Output all of the data exactly as it appears, but leave out any pictures it contains.

(Entries taken from a collection)
BEGIN
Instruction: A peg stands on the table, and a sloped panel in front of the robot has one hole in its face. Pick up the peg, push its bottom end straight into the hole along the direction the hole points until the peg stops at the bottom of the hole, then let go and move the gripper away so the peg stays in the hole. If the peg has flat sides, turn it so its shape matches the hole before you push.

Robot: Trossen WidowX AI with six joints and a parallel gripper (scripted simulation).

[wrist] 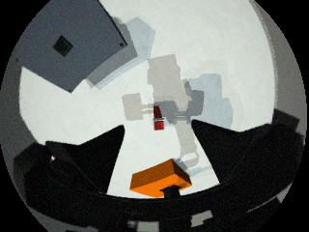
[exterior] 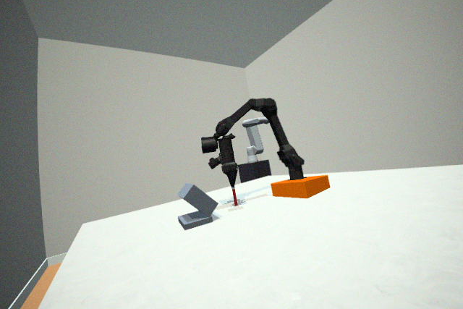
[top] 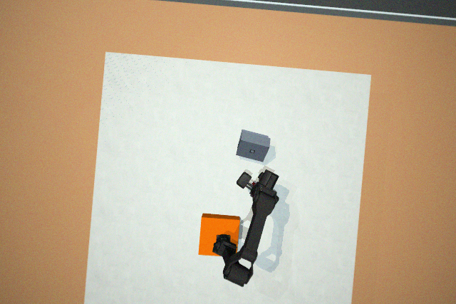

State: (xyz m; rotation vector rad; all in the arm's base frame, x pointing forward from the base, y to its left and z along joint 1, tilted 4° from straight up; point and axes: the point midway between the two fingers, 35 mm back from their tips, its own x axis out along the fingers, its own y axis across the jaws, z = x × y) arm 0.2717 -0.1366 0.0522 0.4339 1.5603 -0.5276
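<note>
My gripper tip is 3 cm above the red peg. Also, from my gripper tip: grey sloped panel: 18 cm ahead, 2 cm to the left, 1 cm below.
</note>
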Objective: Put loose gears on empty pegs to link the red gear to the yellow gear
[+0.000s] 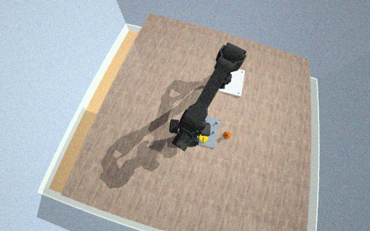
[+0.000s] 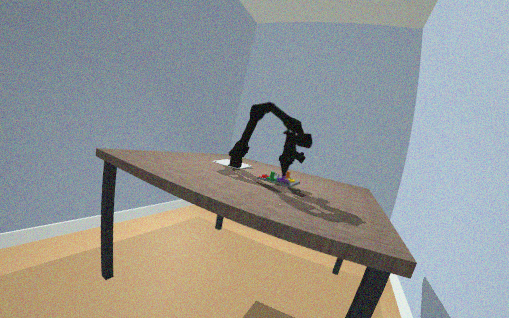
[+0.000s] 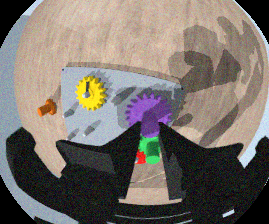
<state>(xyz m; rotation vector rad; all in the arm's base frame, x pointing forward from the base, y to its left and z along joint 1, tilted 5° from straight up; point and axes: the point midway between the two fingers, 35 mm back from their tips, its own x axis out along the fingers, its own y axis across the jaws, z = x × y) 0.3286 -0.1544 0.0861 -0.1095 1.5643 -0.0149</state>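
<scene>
My gripper tip is 10 mm above the purple gear. The rest, counted from my gripper tip: green gear (50 mm behind, 20 mm below, 10 mm to the right); red gear (90 mm behind, 30 mm below, 10 mm to the left); yellow gear (90 mm to the left, 20 mm below, 20 mm ahead).
</scene>
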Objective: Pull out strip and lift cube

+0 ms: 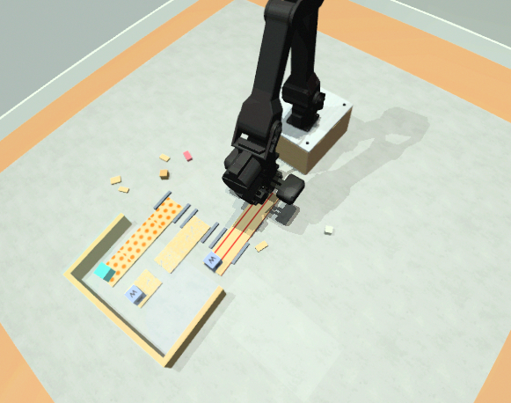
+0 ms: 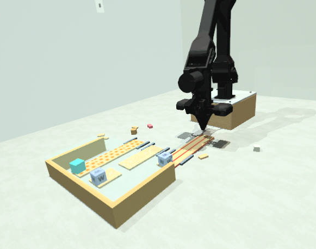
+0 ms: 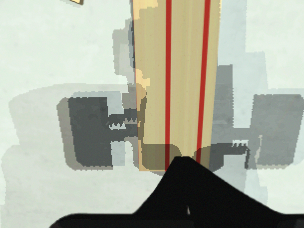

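Right now the striped strip is 100 mm ahead of my gripper tip and 30 mm below it. From my gripper tip the other things lie so: pink block 260 mm to the right, 30 mm below; tan chip 110 mm ahead, 60 mm to the left, 30 mm below.
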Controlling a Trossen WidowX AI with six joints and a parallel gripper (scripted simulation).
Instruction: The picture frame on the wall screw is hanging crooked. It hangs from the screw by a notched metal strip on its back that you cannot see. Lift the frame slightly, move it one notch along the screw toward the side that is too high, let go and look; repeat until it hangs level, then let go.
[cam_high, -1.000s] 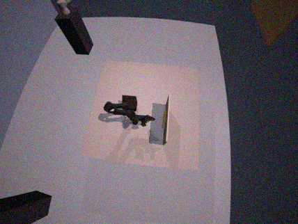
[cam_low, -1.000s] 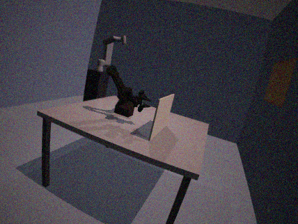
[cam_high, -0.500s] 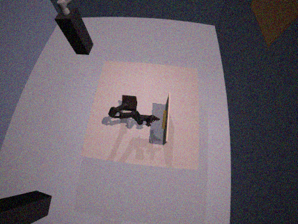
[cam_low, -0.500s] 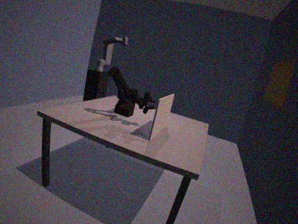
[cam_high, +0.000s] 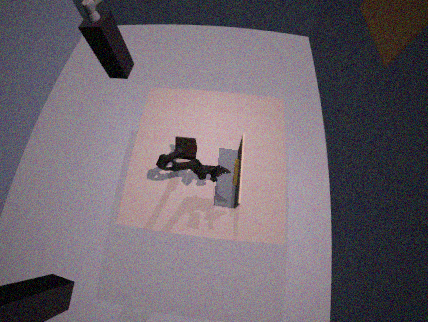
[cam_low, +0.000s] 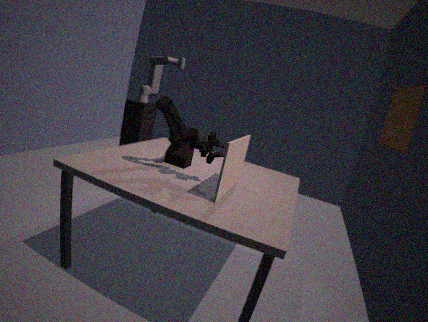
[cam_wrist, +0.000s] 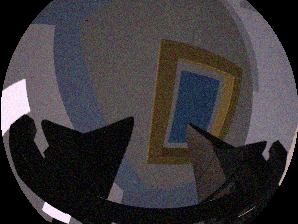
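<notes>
The picture frame lies 5 cm ahead of my gripper tip, 2 cm to the left of it and 5 cm below it. The rest, counted from my gripper tip: upright wall panel 6 cm ahead, 2 cm to the left, 6 cm below.
</notes>
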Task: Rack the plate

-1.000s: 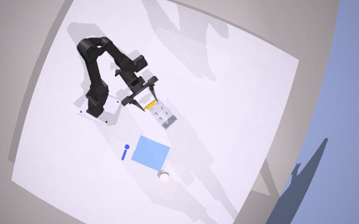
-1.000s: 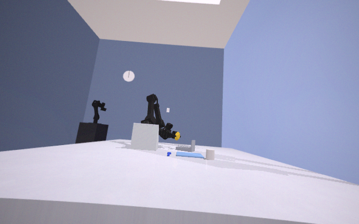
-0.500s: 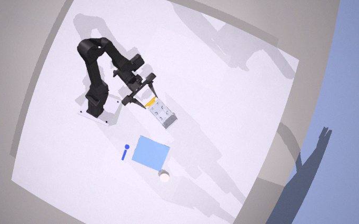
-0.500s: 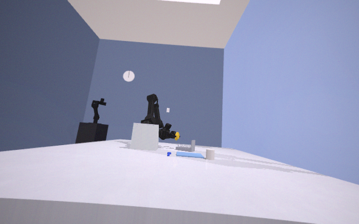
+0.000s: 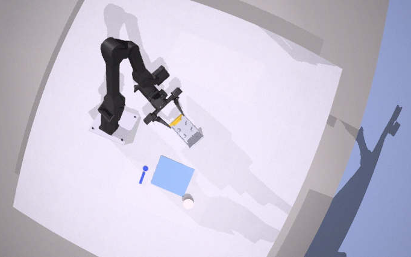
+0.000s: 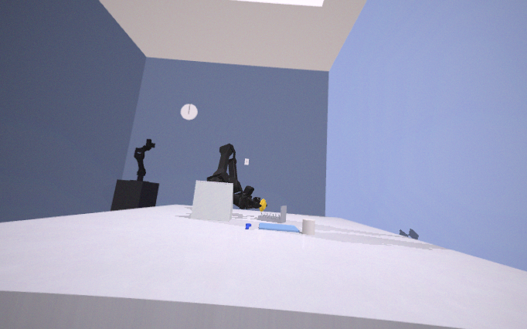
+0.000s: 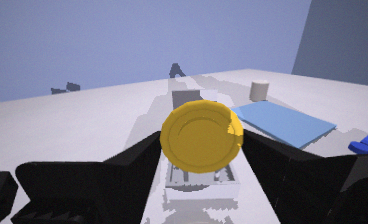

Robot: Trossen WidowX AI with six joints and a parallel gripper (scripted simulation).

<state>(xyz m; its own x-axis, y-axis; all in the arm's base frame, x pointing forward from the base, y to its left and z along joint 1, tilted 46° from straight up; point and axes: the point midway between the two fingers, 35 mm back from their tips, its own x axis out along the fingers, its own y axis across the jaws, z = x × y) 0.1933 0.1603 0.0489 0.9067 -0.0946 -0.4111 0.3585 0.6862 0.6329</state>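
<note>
The grey dish rack lies 50 mm below my gripper tip, 40 mm ahead of it and 20 mm to the right of it. From my gripper tip the other things lie so: yellow plate (10 mm behind); blue spoon (260 mm to the right, 70 mm below, 40 mm behind); light blue mat (210 mm to the right, 70 mm below, 70 mm ahead).
</note>
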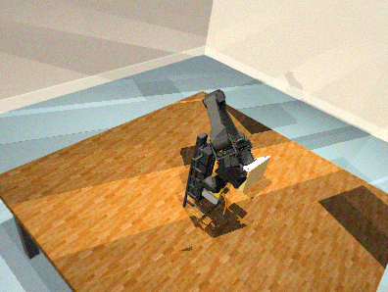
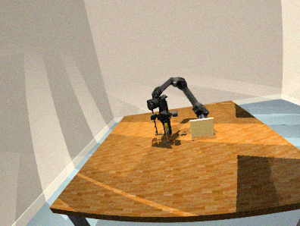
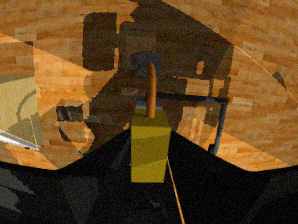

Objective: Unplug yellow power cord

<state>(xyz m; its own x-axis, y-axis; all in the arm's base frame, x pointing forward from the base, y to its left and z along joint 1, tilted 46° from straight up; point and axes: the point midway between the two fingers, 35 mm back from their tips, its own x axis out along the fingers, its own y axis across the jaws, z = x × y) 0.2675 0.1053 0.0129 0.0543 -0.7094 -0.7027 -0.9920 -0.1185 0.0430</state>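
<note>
The yellow plug lies 30 mm to the right of my gripper tip and 10 mm ahead of it.
</note>
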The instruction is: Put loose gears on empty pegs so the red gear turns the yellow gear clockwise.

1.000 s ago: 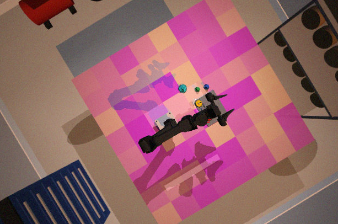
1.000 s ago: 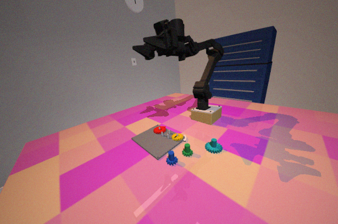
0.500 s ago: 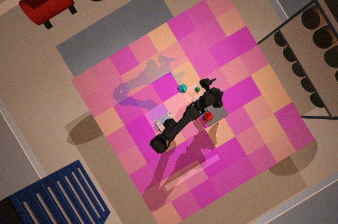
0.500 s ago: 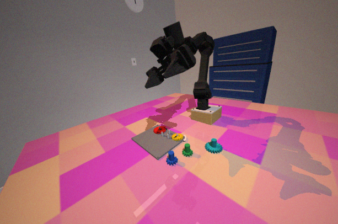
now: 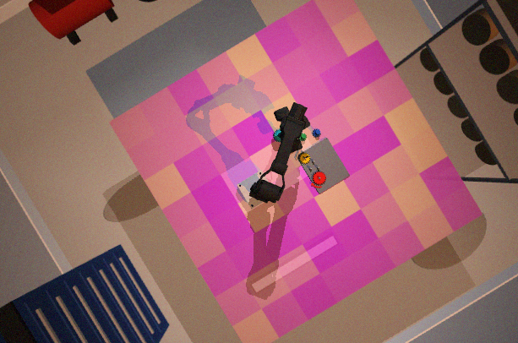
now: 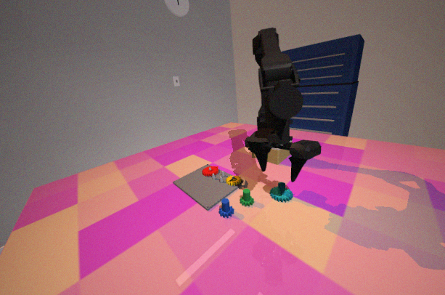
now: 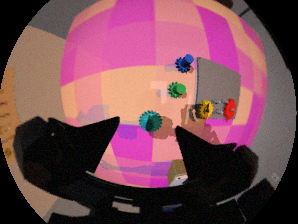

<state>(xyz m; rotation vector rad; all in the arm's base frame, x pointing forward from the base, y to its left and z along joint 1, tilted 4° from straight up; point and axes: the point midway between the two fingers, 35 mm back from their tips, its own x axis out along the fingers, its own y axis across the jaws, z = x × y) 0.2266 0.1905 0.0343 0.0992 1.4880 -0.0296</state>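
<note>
The teal gear lies 3 cm behind my gripper tip and 7 cm below it. Also, from my gripper tip: yellow gear: 3 cm ahead, 15 cm to the right, 7 cm below; then green gear: 6 cm ahead, 6 cm to the right, 7 cm below; then blue gear: 13 cm ahead, 7 cm to the right, 7 cm below.
</note>
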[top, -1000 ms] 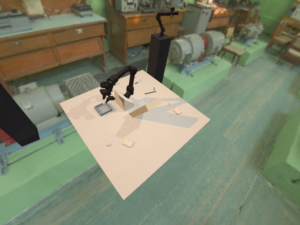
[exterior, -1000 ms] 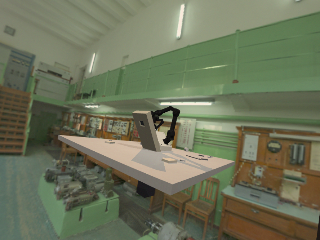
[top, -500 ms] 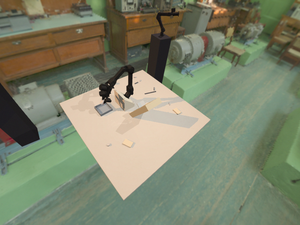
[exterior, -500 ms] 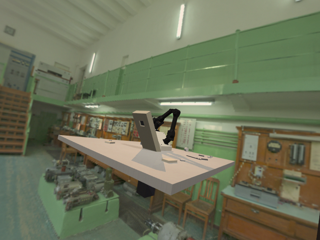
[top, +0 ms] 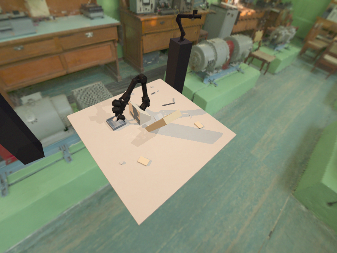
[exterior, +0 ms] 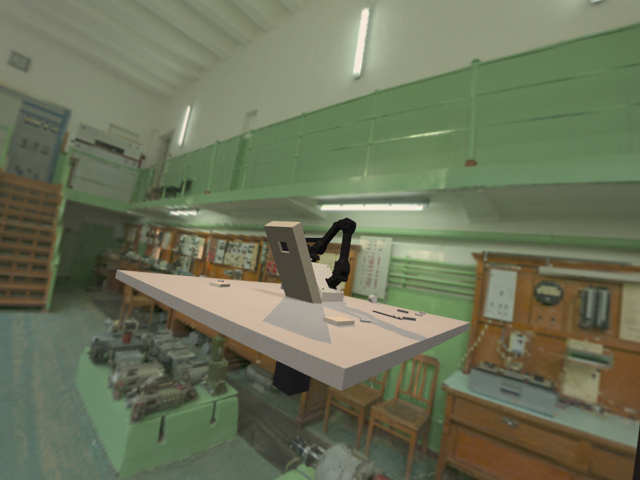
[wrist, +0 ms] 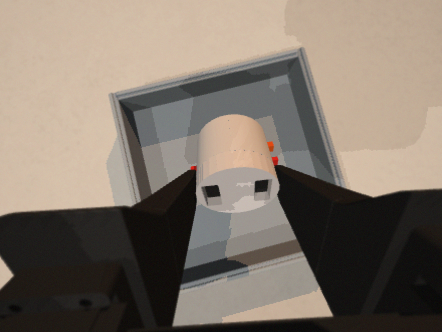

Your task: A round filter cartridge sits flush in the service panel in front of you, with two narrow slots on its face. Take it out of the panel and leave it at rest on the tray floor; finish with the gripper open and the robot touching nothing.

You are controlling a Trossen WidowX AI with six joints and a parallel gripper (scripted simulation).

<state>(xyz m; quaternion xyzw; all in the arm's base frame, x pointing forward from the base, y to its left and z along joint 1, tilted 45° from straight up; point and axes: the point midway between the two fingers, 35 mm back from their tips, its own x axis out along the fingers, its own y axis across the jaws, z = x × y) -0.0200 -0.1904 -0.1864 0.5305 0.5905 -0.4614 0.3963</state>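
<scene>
Right now my gripper tip is right at the round filter cartridge. Also, from my gripper tip: dark tray: 5 cm below, 1 cm to the right; tan service panel: 35 cm ahead, 32 cm to the left, 13 cm above; grey bracket: 32 cm to the left, 29 cm ahead, 11 cm above.
</scene>
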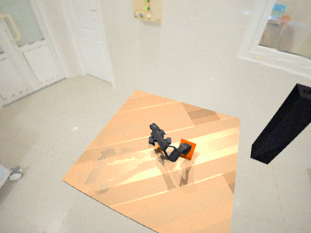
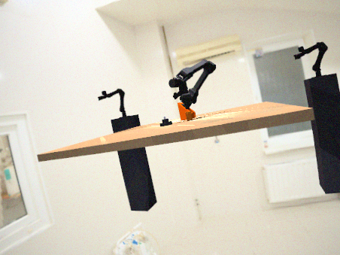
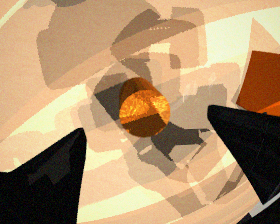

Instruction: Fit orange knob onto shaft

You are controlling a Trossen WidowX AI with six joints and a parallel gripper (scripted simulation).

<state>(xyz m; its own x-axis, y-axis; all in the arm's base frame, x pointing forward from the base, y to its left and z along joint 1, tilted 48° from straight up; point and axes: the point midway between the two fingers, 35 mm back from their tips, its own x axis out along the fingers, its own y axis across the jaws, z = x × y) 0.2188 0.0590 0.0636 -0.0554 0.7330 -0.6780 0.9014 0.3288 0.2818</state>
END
> Response
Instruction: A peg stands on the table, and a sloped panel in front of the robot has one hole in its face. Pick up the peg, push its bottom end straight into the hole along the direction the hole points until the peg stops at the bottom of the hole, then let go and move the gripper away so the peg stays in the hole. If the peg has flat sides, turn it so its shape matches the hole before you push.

Robot: Trossen WidowX AI with six joints and a parallel gripper (scripted simulation).

[wrist] 
[exterior] 
[top] 

State: (xyz m; rotation vector rad; all in the arm's base frame, x pointing forward from the base, y to its left and z along joint 1, tilted 4° from straight up; point and axes: the point midway between the two fingers, 35 mm back from their tips, its own x axis out along the fingers, its own y axis across the jaws, z = x × y) arm 0.2717 -0.1366 0.0522 0.4339 1.5603 -0.5276
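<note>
My gripper tip is 3 cm above the red peg. Also, from my gripper tip: grey sloped panel: 18 cm ahead, 2 cm to the left, 1 cm below.
</note>
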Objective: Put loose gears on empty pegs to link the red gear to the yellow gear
[+0.000s] 
[+0.000s] 
[+0.000s] 
<state>(xyz m; rotation vector rad; all in the arm's base frame, x pointing forward from the base, y to its left and z along joint 1, tilted 5° from straight up; point and axes: the point midway between the two fingers, 35 mm back from their tips, its own x axis out along the fingers, its own y axis across the jaws, z = x × y) 0.3286 -0.1544 0.0861 -0.1095 1.5643 -0.0149</state>
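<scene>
My gripper tip is 10 mm above the purple gear. The rest, counted from my gripper tip: green gear (50 mm behind, 20 mm below, 10 mm to the right); red gear (90 mm behind, 30 mm below, 10 mm to the left); yellow gear (90 mm to the left, 20 mm below, 20 mm ahead).
</scene>
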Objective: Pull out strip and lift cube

+0 ms: 
+0 ms: 
+0 ms: 

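Right now the striped strip is 100 mm ahead of my gripper tip and 30 mm below it. From my gripper tip the other things lie so: pink block 260 mm to the right, 30 mm below; tan chip 110 mm ahead, 60 mm to the left, 30 mm below.
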Controlling a Trossen WidowX AI with six joints and a parallel gripper (scripted simulation).
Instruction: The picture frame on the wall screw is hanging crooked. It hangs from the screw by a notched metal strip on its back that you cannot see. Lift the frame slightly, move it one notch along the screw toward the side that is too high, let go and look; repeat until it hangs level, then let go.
[cam_high, -1.000s] 
[cam_low, -1.000s] 
[cam_high, -0.500s] 
[cam_low, -0.500s] 
[cam_high, +0.000s] 
[cam_low, +0.000s] 
[cam_wrist, +0.000s] 
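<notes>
The picture frame lies 5 cm ahead of my gripper tip, 2 cm to the left of it and 5 cm below it. The rest, counted from my gripper tip: upright wall panel 6 cm ahead, 2 cm to the left, 6 cm below.
</notes>
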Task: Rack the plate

-1.000s: 
-1.000s: 
-0.500s: 
-0.500s: 
+0.000s: 
+0.000s: 
+0.000s: 

Robot: Trossen WidowX AI with six joints and a parallel gripper (scripted simulation).

<state>(xyz m; its own x-axis, y-axis; all in the arm's base frame, x pointing forward from the base, y to its left and z along joint 1, tilted 46° from straight up; point and axes: the point midway between the two fingers, 35 mm back from their tips, its own x axis out along the fingers, its own y axis across the jaws, z = x × y) 0.1933 0.1603 0.0489 0.9067 -0.0946 -0.4111 0.3585 0.6862 0.6329</state>
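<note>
The grey dish rack lies 50 mm below my gripper tip, 40 mm ahead of it and 20 mm to the right of it. From my gripper tip the other things lie so: yellow plate (10 mm behind); blue spoon (260 mm to the right, 70 mm below, 40 mm behind); light blue mat (210 mm to the right, 70 mm below, 70 mm ahead).
</note>
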
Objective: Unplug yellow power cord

<state>(xyz m; its own x-axis, y-axis; all in the arm's base frame, x pointing forward from the base, y to its left and z along joint 1, tilted 46° from straight up; point and axes: the point midway between the two fingers, 35 mm back from their tips, its own x axis out along the fingers, its own y axis across the jaws, z = x × y) 0.2675 0.1053 0.0129 0.0543 -0.7094 -0.7027 -0.9920 -0.1185 0.0430</state>
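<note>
The yellow plug lies 30 mm to the right of my gripper tip and 10 mm ahead of it.
</note>
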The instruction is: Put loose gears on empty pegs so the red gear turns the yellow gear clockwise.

1.000 s ago: 
1.000 s ago: 
0.500 s ago: 
0.500 s ago: 
now: 
now: 
now: 

<state>(xyz m; rotation vector rad; all in the arm's base frame, x pointing forward from the base, y to its left and z along joint 1, tilted 4° from straight up; point and axes: the point midway between the two fingers, 35 mm back from their tips, its own x axis out along the fingers, its own y axis across the jaws, z = x × y) 0.2266 0.1905 0.0343 0.0992 1.4880 -0.0296</state>
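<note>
The teal gear lies 3 cm behind my gripper tip and 7 cm below it. Also, from my gripper tip: yellow gear: 3 cm ahead, 15 cm to the right, 7 cm below; then green gear: 6 cm ahead, 6 cm to the right, 7 cm below; then blue gear: 13 cm ahead, 7 cm to the right, 7 cm below.
</note>
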[top, -1000 ms] 
[exterior, -1000 ms] 
[top, -500 ms] 
[exterior, -500 ms] 
[top, +0 ms] 
[exterior, +0 ms] 
[wrist, +0 ms] 

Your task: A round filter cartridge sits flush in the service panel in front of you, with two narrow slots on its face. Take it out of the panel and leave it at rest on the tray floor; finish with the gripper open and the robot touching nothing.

You are controlling a Trossen WidowX AI with six joints and a parallel gripper (scripted simulation).

<state>(xyz m; quaternion xyzw; all in the arm's base frame, x pointing forward from the base, y to its left and z along joint 1, tilted 45° from straight up; point and axes: the point midway between the two fingers, 35 mm back from their tips, its own x axis out along the fingers, its own y axis across the jaws, z = x × y) -0.0200 -0.1904 -0.1864 0.5305 0.5905 -0.4614 0.3963</state>
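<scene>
Right now my gripper tip is right at the round filter cartridge. Also, from my gripper tip: dark tray: 5 cm below, 1 cm to the right; tan service panel: 35 cm ahead, 32 cm to the left, 13 cm above; grey bracket: 32 cm to the left, 29 cm ahead, 11 cm above.
</scene>
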
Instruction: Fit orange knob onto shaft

You are controlling a Trossen WidowX AI with six joints and a parallel gripper (scripted simulation).

<state>(xyz m; its own x-axis, y-axis; all in the arm's base frame, x pointing forward from the base, y to its left and z along joint 1, tilted 48° from straight up; point and axes: the point midway between the two fingers, 35 mm back from their tips, its own x axis out along the fingers, its own y axis across the jaws, z = x × y) 0.2188 0.0590 0.0636 -0.0554 0.7330 -0.6780 0.9014 0.3288 0.2818</state>

No additional answer is needed here.